Instructions to follow: Transcribe exactly the span of lines that begins the records and ends with the line holding "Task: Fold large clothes", both boundary lines included.

(Stored data)
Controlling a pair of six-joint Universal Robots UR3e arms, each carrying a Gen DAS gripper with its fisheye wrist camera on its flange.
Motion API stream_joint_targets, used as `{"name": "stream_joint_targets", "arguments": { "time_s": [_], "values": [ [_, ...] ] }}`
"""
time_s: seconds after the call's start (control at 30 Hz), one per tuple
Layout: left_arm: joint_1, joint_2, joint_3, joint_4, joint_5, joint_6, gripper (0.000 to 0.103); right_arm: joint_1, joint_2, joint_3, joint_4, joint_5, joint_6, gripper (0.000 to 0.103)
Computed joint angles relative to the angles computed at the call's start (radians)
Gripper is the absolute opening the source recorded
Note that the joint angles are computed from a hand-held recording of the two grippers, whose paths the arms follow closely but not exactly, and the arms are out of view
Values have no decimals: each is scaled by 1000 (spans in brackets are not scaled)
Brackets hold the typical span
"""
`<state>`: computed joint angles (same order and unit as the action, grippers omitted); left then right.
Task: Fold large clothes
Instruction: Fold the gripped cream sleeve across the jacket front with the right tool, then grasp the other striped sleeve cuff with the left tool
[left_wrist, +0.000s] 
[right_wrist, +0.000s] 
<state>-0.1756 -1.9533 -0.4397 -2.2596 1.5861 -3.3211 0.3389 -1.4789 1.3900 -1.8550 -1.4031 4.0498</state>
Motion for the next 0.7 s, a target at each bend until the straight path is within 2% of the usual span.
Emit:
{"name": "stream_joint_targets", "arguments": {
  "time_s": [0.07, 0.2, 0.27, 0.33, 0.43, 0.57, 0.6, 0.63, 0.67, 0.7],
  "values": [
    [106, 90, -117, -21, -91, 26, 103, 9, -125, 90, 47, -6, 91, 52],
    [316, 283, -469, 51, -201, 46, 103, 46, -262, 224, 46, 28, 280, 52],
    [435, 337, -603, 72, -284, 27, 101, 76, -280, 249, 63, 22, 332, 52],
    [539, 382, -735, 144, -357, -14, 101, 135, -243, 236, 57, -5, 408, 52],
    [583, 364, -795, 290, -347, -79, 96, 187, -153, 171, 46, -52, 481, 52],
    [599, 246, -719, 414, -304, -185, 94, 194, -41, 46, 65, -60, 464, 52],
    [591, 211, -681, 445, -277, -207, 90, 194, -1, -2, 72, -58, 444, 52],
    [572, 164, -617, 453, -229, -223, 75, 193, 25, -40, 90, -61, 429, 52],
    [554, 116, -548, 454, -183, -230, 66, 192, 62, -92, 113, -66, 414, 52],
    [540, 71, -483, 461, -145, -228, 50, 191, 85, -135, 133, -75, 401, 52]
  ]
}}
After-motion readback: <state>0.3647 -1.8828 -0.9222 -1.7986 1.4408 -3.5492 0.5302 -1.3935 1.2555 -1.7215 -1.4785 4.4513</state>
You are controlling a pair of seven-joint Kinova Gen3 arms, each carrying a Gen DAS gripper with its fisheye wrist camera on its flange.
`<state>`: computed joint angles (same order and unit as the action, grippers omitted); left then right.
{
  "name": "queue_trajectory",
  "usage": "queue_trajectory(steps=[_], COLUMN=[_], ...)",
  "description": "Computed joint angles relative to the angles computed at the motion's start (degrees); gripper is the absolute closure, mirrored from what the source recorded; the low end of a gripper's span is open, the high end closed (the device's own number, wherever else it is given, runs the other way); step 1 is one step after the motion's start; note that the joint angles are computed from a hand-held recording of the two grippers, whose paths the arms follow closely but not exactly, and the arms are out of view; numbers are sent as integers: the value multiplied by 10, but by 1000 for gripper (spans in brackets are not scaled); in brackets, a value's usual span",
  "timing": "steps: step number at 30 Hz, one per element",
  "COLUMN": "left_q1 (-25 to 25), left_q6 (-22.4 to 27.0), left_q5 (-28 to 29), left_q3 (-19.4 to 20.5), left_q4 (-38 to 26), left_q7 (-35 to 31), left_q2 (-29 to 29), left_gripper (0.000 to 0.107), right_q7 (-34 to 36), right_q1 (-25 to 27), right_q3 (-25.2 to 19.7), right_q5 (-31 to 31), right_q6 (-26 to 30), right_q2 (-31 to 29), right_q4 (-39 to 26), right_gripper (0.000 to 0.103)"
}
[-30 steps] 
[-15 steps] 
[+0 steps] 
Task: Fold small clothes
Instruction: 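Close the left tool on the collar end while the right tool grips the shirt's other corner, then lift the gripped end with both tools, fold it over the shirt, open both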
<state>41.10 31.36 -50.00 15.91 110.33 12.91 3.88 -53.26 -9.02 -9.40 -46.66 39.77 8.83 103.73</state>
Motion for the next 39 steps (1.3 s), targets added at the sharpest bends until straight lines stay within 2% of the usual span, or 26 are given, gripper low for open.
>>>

Answer section:
Controlling a pair of six-joint Universal Robots UR3e arms, each carrying a Gen DAS gripper with its fisheye wrist camera on its flange.
Motion API stream_joint_targets, used as `{"name": "stream_joint_targets", "arguments": { "time_s": [_], "values": [ [_, ...] ] }}`
"""
time_s: seconds after the call's start (control at 30 Hz), one per tuple
Layout: left_arm: joint_1, joint_2, joint_3, joint_4, joint_5, joint_6, gripper (0.000 to 0.103); right_arm: joint_1, joint_2, joint_3, joint_4, joint_5, joint_6, gripper (0.000 to 0.103)
Computed joint angles relative to the angles computed at the call's start (radians)
Gripper is the absolute opening the source recorded
Note that the joint angles are computed from a hand-held recording of the two grippers, whose paths the arms follow closely but not exactly, and the arms are out of view
Values have no decimals: each is scaled by 1000 (spans in brackets are not scaled)
Brackets hold the typical span
"""
`<state>`: computed joint angles (same order and unit as the action, grippers omitted); left then right.
Task: Fold large clothes

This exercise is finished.